As evident from the available literature, the number of genes up-regulated and down-regulated under ozone stress is plant species-type and tissue-type specific and largely depends upon the cultivar chosen and dose and duration of the ozone stress. Therefore, different studies are required to be carried out for gene expression studies under different set of conditions to gain complete knowledge underlying the ozone stress response in plants.
Since the underlying ozone stress specific molecular mechanism through gene expression analysis have begin to unravel in recent years only, the gene expression data generated in different plant species is non-exhaustive and needs to be updated and expanded periodically. The current database is OSRGD ver. 1.1 having enormous scope to be updated in future. In future versions, the information of proteins encoded by the ozone stress responsive genes and micro-RNAs involved under ozone stress can be included.

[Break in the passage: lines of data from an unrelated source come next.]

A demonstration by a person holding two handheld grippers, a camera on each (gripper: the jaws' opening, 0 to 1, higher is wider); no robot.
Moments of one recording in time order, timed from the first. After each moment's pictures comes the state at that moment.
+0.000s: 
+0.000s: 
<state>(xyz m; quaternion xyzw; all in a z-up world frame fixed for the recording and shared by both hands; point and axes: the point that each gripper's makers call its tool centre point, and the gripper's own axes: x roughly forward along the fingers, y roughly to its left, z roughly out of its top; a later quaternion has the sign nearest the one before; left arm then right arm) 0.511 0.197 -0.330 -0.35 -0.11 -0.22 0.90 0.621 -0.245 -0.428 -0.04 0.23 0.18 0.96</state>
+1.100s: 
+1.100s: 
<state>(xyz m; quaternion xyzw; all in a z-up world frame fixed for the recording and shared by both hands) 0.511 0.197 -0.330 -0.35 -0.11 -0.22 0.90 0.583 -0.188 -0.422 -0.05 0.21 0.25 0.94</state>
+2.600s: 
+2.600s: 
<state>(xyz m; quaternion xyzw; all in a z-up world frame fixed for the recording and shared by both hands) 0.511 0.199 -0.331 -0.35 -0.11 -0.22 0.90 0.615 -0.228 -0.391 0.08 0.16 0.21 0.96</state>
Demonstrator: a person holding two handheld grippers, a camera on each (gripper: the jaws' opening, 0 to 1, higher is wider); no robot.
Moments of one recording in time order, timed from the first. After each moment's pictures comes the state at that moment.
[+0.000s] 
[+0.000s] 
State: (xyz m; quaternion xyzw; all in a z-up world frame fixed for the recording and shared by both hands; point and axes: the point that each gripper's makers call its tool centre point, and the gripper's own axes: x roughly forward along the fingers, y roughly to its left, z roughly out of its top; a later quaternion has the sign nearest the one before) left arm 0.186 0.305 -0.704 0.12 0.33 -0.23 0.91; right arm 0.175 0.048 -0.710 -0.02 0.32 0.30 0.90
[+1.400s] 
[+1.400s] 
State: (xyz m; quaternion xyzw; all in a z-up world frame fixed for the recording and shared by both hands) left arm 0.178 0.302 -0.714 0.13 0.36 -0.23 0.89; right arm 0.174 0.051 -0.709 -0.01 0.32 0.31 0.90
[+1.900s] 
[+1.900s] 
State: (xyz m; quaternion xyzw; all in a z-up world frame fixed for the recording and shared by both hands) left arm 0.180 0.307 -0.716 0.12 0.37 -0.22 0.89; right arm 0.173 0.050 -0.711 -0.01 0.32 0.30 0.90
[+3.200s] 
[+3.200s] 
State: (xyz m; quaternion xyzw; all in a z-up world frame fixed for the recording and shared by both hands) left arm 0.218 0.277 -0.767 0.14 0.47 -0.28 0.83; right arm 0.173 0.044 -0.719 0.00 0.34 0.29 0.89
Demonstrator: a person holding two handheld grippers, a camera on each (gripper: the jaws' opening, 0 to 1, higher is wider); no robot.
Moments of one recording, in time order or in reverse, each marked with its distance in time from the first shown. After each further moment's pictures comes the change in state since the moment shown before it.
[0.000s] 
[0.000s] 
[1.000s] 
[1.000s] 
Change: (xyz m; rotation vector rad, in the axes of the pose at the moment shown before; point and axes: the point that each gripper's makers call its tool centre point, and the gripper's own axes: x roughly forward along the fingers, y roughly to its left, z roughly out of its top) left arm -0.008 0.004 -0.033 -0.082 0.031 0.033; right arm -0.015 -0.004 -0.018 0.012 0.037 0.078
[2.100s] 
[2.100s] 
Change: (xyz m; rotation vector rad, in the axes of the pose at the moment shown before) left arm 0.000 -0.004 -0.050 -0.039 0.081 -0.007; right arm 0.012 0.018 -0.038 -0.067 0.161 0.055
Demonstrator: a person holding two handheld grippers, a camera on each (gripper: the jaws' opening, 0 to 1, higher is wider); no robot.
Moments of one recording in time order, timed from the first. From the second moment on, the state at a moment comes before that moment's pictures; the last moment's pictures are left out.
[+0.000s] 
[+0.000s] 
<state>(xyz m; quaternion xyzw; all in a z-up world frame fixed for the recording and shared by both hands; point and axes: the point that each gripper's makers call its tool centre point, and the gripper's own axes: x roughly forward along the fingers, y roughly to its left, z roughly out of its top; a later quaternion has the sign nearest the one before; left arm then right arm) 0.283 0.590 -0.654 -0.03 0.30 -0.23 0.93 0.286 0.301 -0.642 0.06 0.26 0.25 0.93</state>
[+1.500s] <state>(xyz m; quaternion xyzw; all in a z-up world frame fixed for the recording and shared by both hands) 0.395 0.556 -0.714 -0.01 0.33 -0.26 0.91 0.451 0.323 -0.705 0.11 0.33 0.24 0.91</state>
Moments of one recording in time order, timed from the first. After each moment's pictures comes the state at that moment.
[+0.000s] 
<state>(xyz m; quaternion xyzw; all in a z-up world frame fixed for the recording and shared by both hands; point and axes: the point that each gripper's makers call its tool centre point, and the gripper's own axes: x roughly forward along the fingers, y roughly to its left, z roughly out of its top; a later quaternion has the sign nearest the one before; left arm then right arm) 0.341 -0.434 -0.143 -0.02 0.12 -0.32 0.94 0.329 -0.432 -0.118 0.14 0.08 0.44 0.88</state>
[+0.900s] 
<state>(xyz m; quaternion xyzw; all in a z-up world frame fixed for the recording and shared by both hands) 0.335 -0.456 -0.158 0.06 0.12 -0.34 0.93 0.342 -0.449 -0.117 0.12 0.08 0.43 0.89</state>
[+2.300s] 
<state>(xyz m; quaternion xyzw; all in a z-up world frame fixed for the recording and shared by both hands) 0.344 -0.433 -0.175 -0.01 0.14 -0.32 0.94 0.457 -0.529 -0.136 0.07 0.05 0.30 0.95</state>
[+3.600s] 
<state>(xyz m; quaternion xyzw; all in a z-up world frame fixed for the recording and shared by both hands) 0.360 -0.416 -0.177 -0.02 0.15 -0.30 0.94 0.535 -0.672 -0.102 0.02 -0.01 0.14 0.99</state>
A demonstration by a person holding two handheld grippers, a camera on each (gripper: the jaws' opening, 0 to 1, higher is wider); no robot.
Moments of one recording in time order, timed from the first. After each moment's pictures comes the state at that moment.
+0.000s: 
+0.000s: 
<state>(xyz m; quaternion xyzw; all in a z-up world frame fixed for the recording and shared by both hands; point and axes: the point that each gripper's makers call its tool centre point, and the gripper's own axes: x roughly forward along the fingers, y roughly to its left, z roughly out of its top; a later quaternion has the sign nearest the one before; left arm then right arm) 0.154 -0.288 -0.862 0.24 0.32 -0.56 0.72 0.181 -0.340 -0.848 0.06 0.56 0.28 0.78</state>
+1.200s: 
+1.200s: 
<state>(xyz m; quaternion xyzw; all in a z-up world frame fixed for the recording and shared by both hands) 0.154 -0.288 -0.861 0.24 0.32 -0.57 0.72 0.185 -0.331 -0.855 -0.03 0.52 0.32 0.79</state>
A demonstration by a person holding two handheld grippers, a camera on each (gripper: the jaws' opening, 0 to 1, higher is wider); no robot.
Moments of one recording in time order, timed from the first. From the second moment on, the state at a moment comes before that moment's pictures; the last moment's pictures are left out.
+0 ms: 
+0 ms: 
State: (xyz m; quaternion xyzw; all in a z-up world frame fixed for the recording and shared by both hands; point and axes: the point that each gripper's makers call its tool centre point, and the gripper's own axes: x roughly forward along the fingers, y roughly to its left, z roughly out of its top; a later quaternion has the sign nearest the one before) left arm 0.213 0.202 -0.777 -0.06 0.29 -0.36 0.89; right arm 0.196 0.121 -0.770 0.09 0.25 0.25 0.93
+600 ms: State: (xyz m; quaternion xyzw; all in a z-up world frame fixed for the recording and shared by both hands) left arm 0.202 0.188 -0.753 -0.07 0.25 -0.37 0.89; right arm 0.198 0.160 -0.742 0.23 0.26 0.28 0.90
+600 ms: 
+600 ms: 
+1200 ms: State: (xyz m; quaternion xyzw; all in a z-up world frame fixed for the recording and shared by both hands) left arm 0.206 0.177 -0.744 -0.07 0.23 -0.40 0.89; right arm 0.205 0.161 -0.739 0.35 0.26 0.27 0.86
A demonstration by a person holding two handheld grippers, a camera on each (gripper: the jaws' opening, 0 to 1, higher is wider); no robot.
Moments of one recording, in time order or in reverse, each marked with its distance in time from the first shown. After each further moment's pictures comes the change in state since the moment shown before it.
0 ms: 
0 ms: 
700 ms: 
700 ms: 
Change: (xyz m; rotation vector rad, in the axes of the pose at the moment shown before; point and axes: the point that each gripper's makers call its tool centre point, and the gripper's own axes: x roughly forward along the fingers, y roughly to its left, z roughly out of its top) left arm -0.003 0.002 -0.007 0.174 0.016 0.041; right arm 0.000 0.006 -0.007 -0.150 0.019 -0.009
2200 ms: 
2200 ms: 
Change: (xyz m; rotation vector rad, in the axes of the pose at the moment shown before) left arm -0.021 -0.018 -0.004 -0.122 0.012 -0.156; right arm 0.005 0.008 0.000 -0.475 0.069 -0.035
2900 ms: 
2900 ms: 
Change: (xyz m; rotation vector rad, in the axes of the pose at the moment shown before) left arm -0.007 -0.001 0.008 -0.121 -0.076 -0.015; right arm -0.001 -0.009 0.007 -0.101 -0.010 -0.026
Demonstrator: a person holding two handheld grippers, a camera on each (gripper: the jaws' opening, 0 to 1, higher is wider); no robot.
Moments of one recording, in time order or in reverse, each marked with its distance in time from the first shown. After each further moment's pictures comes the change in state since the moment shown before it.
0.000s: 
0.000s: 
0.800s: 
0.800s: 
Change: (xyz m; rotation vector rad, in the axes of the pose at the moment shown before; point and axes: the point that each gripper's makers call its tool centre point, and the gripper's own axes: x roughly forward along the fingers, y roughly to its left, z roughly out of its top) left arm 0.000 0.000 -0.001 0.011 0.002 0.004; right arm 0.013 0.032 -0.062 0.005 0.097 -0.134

Conclusion and Future directions
Understanding of the gene expression in response to ozone stress in plants is important for the identification and development of ozone-tolerant varieties of important crops which can adapt and grow well in areas having frequent incidences of elevated ozone levels. Ozone Stress Responsive Gene Database (OSRGD ver. 1.1) is first such comprehensive and user-friendly reliable resource of ozone stress responsive genes which would aid the plant researchers and computational biologists working for genetic improvement of crops. The database will be updated regularly with the availability of new gene expression dataset and will be further improved in future with enhanced functionality to serve as a more valuable resource for facilitating research community working on crop breeding programmes.
Conflict of Interest Statement
The authors declare no conflict of interest.
Acknowledgement
Authors thank Dr. Vivek Dhar Dwivedi, Scientist at Pathfinder Research and Training Foundation (PRTF), Greater Noida, Uttar Pradesh, India for his critical suggestions in database improvement. Authors are also thankful to University Grants Commission for fellowship to PY.